DESCRIPTION OF THE TASK
When the material ends, stop; until then, set down every line exactly.
=== Section Start ===
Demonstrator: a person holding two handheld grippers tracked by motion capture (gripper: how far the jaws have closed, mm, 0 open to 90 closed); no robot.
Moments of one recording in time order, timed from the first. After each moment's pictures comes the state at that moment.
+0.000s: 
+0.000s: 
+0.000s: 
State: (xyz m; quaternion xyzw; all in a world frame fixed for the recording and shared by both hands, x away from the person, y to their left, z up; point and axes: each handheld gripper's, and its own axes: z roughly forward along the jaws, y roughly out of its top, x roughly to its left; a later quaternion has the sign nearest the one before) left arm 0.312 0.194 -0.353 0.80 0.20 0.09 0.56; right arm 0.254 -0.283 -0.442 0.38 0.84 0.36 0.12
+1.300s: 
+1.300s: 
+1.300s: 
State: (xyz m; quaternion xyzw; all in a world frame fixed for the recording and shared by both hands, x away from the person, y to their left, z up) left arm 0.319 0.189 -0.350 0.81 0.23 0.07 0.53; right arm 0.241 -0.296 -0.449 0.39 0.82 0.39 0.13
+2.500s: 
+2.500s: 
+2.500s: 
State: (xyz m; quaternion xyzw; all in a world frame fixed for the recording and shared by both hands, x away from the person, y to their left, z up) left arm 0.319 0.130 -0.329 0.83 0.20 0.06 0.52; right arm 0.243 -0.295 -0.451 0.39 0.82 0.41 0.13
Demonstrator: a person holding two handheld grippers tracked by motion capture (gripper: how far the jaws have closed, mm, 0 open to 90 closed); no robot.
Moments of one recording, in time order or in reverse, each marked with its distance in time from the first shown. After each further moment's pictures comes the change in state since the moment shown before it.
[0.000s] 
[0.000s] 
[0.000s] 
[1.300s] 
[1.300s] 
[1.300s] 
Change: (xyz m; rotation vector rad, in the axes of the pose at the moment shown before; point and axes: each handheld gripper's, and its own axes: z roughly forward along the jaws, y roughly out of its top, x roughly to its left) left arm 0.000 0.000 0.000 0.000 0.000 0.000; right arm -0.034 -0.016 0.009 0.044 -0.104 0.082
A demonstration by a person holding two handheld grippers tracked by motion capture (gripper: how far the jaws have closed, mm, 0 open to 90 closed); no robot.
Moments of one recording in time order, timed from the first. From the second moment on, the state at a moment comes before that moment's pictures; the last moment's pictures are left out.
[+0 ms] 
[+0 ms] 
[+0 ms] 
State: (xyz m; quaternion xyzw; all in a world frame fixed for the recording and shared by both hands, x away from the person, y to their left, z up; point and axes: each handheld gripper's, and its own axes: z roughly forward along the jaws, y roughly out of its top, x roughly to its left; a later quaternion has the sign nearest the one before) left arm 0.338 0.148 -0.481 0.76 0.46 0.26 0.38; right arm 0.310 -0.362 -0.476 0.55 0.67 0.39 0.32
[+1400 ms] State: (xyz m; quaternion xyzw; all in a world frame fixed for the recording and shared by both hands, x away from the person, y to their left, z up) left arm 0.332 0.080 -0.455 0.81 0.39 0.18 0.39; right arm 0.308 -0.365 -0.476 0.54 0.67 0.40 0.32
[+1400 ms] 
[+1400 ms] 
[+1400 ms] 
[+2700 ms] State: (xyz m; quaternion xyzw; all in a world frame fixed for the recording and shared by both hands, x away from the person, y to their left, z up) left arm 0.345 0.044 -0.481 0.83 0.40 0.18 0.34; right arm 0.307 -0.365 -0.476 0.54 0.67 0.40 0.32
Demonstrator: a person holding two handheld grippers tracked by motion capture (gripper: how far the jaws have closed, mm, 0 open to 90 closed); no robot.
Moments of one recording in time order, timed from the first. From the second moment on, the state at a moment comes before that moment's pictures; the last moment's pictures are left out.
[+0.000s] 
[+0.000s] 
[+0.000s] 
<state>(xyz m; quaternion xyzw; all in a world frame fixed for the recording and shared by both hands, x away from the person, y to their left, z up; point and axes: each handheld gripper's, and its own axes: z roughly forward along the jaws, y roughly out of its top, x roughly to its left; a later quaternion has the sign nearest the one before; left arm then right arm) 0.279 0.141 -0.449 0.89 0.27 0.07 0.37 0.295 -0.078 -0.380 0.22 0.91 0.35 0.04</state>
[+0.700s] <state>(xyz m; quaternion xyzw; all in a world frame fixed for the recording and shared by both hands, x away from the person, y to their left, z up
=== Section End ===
EXERCISE RESPONSE
Demonstrator: a person holding two handheld grippers tracked by motion capture (gripper: how far the jaws have closed, mm, 0 open to 90 closed); no robot.
Moments of one recording in time order, timed from the first. After each moment's pictures comes the state at that moment.
+0.000s: 
+0.000s: 
+0.000s: 
State: (xyz m; quaternion xyzw; all in a world frame fixed for the recording and shared by both hands, x away from the person, y to their left, z up; point and axes: each handheld gripper's, and its own axes: z roughly forward along the jaws, y roughly out of its top, x roughly to its left; a later quaternion has the sign nearest the one before) left arm 0.312 0.194 -0.353 0.80 0.20 0.09 0.56; right arm 0.254 -0.283 -0.442 0.38 0.84 0.36 0.12
+1.300s: 
+1.300s: 
+1.300s: 
State: (xyz m; quaternion xyzw; all in a world frame fixed for the recording and shared by both hands, x away from the person, y to their left, z up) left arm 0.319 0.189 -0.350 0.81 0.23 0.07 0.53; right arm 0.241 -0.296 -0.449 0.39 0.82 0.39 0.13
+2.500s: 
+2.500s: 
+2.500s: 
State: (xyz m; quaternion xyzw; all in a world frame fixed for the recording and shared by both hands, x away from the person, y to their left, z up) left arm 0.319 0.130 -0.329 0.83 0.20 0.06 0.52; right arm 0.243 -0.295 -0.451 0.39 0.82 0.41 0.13
Demonstrator: a person holding two handheld grippers tracked by motion capture (gripper: how far the jaws have closed, mm, 0 open to 90 closed); no robot.
Moments of one recording, in time order or in reverse, each marked with its distance in time from the first shown. After each further moment's pictures comes the change in state since the moment shown before it.
[0.000s] 
[0.000s] 
[0.000s] 
[1.300s] 
[1.300s] 
[1.300s] 
Change: (xyz m; rotation vector rad, in the axes of the pose at the moment shown before; point and axes: each handheld gripper's, and its own axes: z roughly forward along the jaws, y roughly out of its top, x roughly to its left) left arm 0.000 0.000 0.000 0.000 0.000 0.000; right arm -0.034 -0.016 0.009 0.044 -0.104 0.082
A demonstration by a person holding two handheld grippers tracked by motion capture (gripper: how far the jaws have closed, mm, 0 open to 90 closed); no robot.
Moments of one recording in time order, timed from the first. From the second moment on, the state at a moment comes before that moment's pictures; the last moment's pictures are left out.
[+0 ms] 
[+0 ms] 
[+0 ms] 
State: (xyz m; quaternion xyzw; all in a world frame fixed for the recording and shared by both hands, x away from the person, y to their left, z up; point and axes: each handheld gripper's, and its own axes: z roughly forward along the jaws, y roughly out of its top, x roughly to its left; a later quaternion has the sign nearest the one before) left arm 0.338 0.148 -0.481 0.76 0.46 0.26 0.38; right arm 0.310 -0.362 -0.476 0.55 0.67 0.39 0.32
[+1400 ms] State: (xyz m; quaternion xyzw; all in a world frame fixed for the recording and shared by both hands, x away from the person, y to their left, z up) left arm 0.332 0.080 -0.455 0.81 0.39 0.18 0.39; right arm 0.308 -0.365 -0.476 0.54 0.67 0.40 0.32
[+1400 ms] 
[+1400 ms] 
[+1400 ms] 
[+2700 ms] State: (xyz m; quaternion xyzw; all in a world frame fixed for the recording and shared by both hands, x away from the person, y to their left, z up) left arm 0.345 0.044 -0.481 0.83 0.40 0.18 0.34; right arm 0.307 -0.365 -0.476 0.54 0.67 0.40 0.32
Demonstrator: a person holding two handheld grippers tracked by motion capture (gripper: how far the jaws have closed, mm, 0 open to 90 closed); no robot.
Moments of one recording in time order, timed from the first. From the second moment on, the state at a moment comes before that moment's pictures; the last moment's pictures are left out.
[+0.000s] 
[+0.000s] 
[+0.000s] 
<state>(xyz m; quaternion xyzw; all in a world frame fixed for the recording and shared by both hands, x away from the person, y to their left, z up; point and axes: each handheld gripper's, and its own axes: z roughly forward along the jaws, y roughly out of its top, x roughly to its left; a later quaternion has the sign nearest the one before; left arm then right arm) 0.279 0.141 -0.449 0.89 0.27 0.07 0.37 0.295 -0.078 -0.380 0.22 0.91 0.35 0.04</state>
[+0.700s] <state>(xyz m; quaternion xyzw; all in a world frame fixed for the recording and shared by both hands, x away from the person, y to their left, z up

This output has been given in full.